[TriLUG] Help! Wireless problems

Jeremy Portzer jeremyp at pobox.com
Wed Jul 23 09:13:05 EDT 2003


On Wed, 2003-07-23 at 00:30, Matt Matthews wrote:
> Thanks for all the helpful replies. Here's an update, along with a new
> and better (albeit unrelated) question. :^)
> 
> > There's a new kernel that came out last month, 2.4.20-18.9, that
> > contained a TON -- thounsands of lines -- of fixes to various wireless
> > drivers and the wireless subsystem.  (Just yesterday, 2.4.20-19.9 came
> > out to fix some security issues.)  I'd strongly recommend upgrading to
> > the new kernel and see if that reduces your problems.
> 
> I tried this. I upgraded, however, to 2.4.20-19.9 (as opposed to 18.9).
> This particular kernel makes several key applications lock up or fail to
> start. Important apps would be Evolution and Mozilla, although Pan works
> just great. Any idea what's going on there? The upgrade was done through
> up2date via Red Hat's demo subscription service, no hand tweaking or
> anything. Switching back to the old kernel allows me to, for example,
> fire up Evolution and write this email.

That's odd.  I haven't upgraded any of my systems to 2.4.20-19.9  (still
using 18.9), but I will look out for those problems.  I've had nothing
but good luck with the 18.9 version.

> > Can you set the ESSID?  That's how you normally tell a card which
> > network to connect to.  Normally you don't set the access point,
> > frequency, or channel manually, it's handled for you in 'managed mode'
> > based on whichever networks it finds given the ESSID.
> 
> Setting the ESSID and channel (to avoid being on the same frequency as
> my neighbor) seems to be the suggested path. Unfortunately, my wireless
> adaptor still NEVER sees my system, only the Linksys one. Using WEP
> (assuming I'm doing it correctly) doesn't seem to help matters.

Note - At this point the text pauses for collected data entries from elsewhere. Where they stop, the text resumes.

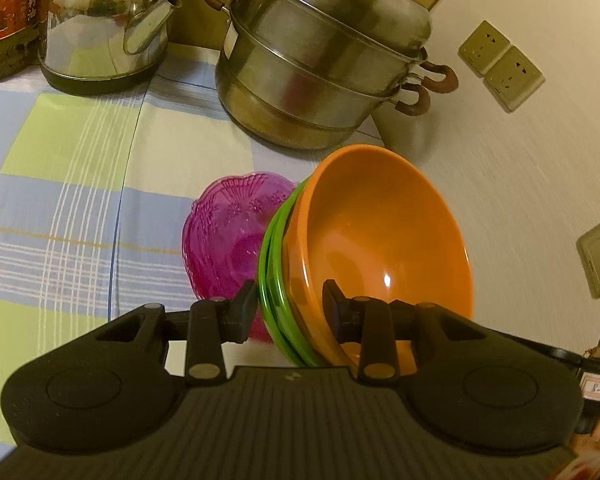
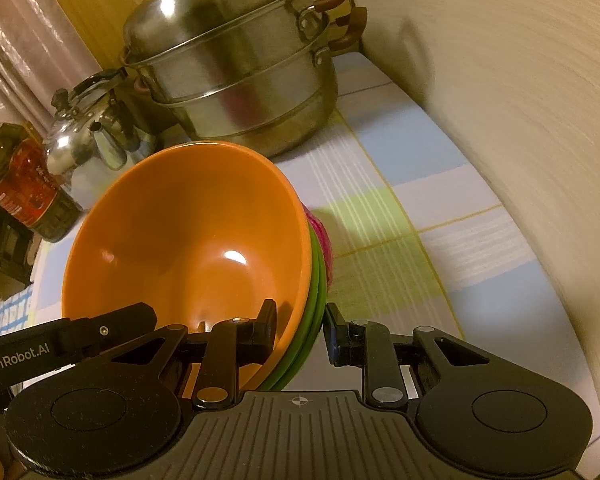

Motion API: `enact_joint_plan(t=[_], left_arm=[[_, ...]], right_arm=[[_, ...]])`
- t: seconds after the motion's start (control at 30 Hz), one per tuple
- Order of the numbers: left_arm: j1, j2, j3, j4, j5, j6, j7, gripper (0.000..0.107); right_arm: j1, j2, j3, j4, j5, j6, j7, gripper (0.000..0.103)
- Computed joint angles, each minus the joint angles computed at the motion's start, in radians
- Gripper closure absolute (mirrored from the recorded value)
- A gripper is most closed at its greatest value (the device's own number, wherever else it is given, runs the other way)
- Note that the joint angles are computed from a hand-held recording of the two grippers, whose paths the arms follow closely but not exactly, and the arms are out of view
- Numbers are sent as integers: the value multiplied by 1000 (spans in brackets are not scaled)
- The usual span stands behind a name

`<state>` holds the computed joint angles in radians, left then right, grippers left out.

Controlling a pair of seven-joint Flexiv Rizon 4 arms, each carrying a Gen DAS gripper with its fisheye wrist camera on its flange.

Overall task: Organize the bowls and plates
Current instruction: 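Carry the nested bowl stack with both grippers onto the pink dishes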

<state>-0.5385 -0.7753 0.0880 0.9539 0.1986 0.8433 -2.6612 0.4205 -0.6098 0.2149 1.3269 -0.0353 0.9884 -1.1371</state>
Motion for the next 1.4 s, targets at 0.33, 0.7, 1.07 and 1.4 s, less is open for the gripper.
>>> enact_joint_plan(t=[0.33, 0.7, 1.07, 1.4], left_arm=[[38, -36, -4, -34, -30, 0, 29, 76], [59, -65, 2, -51, -43, -18, 49, 76], [68, -94, 5, -49, -48, -2, 56, 74], [60, -107, 18, -62, -33, 14, 55, 74]], right_arm=[[14, -97, -5, -147, -2, -55, -15, 78], [36, -192, -13, -278, 9, -103, -27, 78], [40, -247, -15, -326, 29, -120, -33, 78], [31, -247, -9, -306, 45, -83, -29, 78]])
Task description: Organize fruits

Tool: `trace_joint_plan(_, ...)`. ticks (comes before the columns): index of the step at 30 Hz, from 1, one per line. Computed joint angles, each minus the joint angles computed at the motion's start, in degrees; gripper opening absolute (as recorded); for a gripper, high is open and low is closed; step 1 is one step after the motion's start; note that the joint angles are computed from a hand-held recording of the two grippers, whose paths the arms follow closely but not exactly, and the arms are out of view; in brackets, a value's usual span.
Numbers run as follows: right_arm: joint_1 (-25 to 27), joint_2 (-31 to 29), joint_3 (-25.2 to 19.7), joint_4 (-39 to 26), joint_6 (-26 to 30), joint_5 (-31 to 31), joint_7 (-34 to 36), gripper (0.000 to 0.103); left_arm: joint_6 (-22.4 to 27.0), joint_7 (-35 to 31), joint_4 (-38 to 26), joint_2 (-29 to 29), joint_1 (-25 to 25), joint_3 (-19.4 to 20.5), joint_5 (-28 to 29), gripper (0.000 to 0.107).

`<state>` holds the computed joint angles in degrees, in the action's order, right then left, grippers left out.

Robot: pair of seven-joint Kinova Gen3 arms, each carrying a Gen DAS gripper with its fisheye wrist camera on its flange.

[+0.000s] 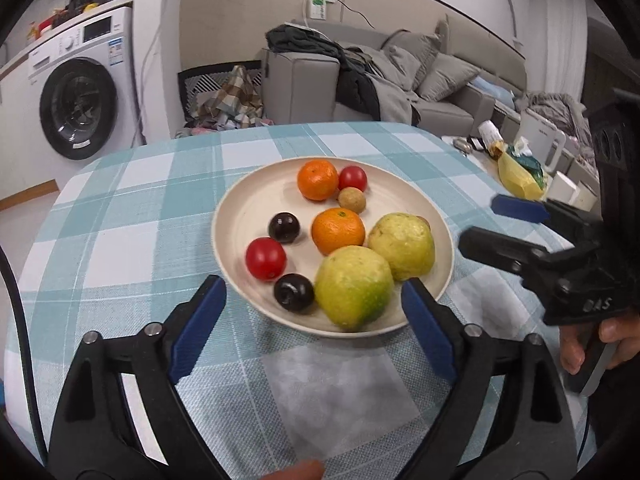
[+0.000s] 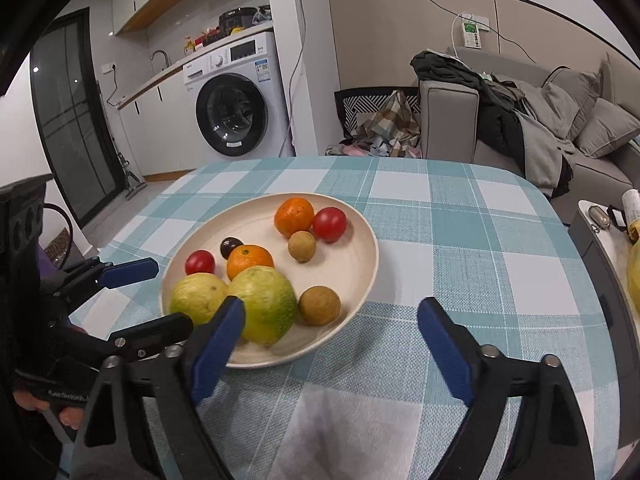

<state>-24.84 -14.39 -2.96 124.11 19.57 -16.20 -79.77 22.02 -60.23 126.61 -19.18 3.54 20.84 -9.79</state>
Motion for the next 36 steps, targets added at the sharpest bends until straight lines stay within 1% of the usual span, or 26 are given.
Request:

You still need to set the ESSID.  I think you're misunderstanding how
this works.  You set the ESSID on the access point to identify your
network -- give it a unique name.  Then, you set the ESSID on your
system to match that unique name.  In redhat-config-network, for
example, this is under the "Wireless Settings" tab -- change the SSID
setting from "Auto" to "Specified" and put in your name there.

Once you've put the proper network name, the SSID, in your
configuration, and restarted networking, your card will no longer
connect to your neighbor's network.  It just won't.  If it doesn't
connect successfully to your own network, then there are other
problems... but the fact that it's still connecting to your neighbors
indicates that you haven't really changed the SSID as described above. 
Run the "iwconfig" program to see all the wireless settings including
the SSID.

The channel is irrelevant... it can be the same as your neighbor's, or
different -- that makes no difference in the process of a wireless card
connecting to a wireless network.  If you want to change the channel
however (since certainly too many wireless cards on one channel could be
a problem) -- do this on the access point.  Your wireless card will then
pick up the appropriate channel.

> 
> And, here's the real kicker. Turns out that there may be THREE access
> points near me. I spoke with the neighbor and he is setting his channel
> to 11 and I'm setting mine to 1. 

Are you sure those are allowed channels in the US?  I thought the lowest
you were supposed to use was 4.  I could be wrong...not sure where to
look that up.

> However, he had trouble and got
> frustrated and just turned all his hardware off (power off, that is).
> So, I figured this was a chance to see if I could talk to my WAP without
> his in the air as well. Except that I connected to a different Linksys
> WAP! I'm so frustrated, that I've given up for the night, but I'm
> beginning to fear that my wireless has given up the ghost (over 1.5y
> old, and it's one of the "flaky" Barricades, although this is the first
> trouble I've had) and I've just been living off of a borrowed connection
> without realizing it.

That could be the case, of course that your wireless access point has
given up the ghost.  But again, your card WILL NOT continue to connect
to your neighbor's AP if you set the ESSID as I described.